Adjunct Professor of Ethnomusicology
BA, University of Illinois, Urbana-Champaign
MA, University of California, Los Angeles
PhD, University of California, Los Angeles
 
Otto Stuparitz's research explores the traditional and popular musics of Indonesia, examining how musical communities grapple with the overlapping meanings of local musics circulating globally and global musics made local. His work has included recording studio aesthetics and Balinese gamelan gong kebyar pedagogies related to time, economics, and value. His current book project, Java Jazz: A Politics of Preservation, investigates the history and contemporary practice of Indonesian jazz, by analyzing the socio-political contexts of grassroots archives affecting the historiography of Indonesian jazz and datafication practices in the Indonesian music industry. His research and scholarship focus on various topics related to popular music, capitalism, globalization, technology, anthropology, and world jazz.
 
He has presented his work around the world and won the Honorable Mention for the Society of Economic Anthropology Harold K. Schneider Student Paper Prize in 2021. He has written chapters for books like Regional and Rural Perspectives on Popular Music Scenes, Balungan, and The Routledge Companion to Diasporic Jazz Studies. He served as the Editor-in-Chief of the Ethnomusicology Review and restored the UCLA Javanese gamelan Khjai Mendung (The Venerable Dark Cloud) with Pak Djoko Walujo Wimboprasetyo.

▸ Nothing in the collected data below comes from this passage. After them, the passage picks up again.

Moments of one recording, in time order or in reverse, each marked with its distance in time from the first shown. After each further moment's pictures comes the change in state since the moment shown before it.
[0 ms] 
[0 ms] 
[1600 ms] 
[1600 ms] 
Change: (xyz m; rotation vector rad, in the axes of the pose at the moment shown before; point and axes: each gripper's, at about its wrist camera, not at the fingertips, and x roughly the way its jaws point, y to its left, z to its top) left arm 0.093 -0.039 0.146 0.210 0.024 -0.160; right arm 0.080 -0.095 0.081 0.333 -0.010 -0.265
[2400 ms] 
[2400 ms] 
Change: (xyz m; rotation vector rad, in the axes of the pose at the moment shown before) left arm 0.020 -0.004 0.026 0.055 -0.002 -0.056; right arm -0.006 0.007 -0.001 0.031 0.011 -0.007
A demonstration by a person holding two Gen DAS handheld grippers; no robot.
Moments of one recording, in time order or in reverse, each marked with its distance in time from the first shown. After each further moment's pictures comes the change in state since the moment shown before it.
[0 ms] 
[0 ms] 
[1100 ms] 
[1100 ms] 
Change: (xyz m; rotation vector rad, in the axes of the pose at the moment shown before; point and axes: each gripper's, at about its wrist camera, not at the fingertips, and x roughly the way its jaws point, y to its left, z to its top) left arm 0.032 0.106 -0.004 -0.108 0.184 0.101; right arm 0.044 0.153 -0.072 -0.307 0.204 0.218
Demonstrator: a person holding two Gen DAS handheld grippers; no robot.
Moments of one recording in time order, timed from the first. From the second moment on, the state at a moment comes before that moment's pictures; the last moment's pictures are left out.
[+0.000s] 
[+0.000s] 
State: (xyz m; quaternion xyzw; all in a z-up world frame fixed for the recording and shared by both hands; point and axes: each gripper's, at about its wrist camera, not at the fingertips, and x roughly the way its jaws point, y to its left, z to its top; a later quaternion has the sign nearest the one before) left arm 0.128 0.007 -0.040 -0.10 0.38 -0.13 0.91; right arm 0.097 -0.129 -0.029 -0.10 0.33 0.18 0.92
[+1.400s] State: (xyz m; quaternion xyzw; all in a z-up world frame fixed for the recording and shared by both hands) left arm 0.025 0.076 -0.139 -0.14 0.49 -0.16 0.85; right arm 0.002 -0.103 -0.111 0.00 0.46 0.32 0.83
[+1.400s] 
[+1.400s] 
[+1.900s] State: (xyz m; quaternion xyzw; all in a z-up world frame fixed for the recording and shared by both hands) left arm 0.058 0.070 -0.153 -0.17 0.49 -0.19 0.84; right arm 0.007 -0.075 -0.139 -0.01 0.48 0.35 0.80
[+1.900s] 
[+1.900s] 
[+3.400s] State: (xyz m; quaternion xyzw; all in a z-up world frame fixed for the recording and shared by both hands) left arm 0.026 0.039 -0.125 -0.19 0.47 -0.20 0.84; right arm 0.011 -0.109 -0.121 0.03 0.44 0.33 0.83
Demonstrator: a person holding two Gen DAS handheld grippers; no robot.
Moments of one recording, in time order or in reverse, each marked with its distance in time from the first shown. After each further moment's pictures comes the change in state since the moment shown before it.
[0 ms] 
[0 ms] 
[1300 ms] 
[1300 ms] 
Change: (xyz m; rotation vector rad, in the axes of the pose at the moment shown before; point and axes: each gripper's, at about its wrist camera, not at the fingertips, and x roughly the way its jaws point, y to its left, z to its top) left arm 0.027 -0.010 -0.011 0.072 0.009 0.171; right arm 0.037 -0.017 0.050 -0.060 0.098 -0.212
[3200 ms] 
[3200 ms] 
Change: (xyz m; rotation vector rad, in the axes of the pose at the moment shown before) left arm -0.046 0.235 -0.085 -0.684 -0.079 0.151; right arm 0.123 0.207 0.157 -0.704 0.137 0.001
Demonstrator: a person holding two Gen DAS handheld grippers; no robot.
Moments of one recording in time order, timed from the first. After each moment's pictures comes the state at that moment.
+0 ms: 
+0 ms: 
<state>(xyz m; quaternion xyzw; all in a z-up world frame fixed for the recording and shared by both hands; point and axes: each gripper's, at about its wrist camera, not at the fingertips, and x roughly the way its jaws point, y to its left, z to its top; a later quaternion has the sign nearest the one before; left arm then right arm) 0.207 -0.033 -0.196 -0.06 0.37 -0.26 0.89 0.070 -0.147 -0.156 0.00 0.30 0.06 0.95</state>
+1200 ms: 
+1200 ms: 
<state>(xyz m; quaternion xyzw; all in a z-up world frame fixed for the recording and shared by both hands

He has taught the Intercultural Improvisation Ensemble, Global Pop, Jazz in American Culture, and Music and Media.
 
Otto is also a performer with gamelan ensembles in the Southern California area based upon traditional and contemporary styles from Central Java, West Java, and Bali. He has worked as a bassist, composer, and arranger with jazz and traditional fusion musicians in Indonesia, such as his West Javanese group Bluesukan, performing global standards, compositions from an Indonesian Jazz “Real Book,” and traditional forms.